> Task statement:
Your reply should repeat, exactly, the line containing "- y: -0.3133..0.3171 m" and the rest of the material after it.

> Collected data:
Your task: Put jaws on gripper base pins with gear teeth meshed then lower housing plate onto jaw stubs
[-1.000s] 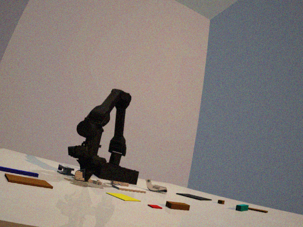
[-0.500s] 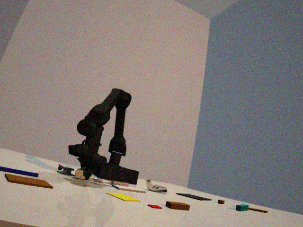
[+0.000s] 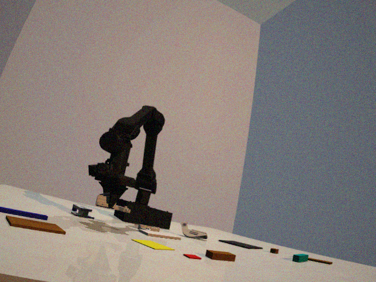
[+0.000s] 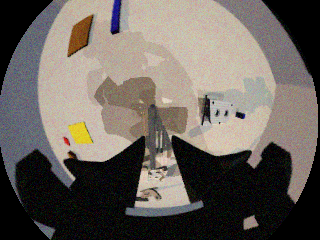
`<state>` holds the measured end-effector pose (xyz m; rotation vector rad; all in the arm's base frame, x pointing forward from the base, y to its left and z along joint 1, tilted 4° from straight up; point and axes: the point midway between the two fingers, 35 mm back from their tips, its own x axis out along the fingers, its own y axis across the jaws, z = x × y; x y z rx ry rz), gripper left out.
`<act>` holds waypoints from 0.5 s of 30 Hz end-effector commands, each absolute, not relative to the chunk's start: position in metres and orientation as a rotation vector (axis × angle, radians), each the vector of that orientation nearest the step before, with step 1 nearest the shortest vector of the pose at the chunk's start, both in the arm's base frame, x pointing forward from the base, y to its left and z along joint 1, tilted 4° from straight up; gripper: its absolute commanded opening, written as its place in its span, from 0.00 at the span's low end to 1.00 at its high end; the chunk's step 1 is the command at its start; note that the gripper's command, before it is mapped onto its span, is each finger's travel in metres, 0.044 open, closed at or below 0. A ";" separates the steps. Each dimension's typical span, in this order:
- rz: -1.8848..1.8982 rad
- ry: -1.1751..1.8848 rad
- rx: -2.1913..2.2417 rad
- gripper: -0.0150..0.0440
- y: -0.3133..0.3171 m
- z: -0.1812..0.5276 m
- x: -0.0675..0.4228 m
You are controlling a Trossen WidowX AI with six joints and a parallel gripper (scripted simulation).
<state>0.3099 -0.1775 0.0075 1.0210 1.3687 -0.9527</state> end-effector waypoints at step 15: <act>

> Response area:
- y: -0.3133..0.3171 m
- z: -0.1812..0.5276 m
- x: -0.0675..0.4228 m
You are controlling a Trossen WidowX AI with six joints and a parallel gripper (scripted simulation).
<state>0.3099 -0.1775 0.0075 1.0210 1.3687 -0.9527</state> end-effector waypoints at step 15: <act>

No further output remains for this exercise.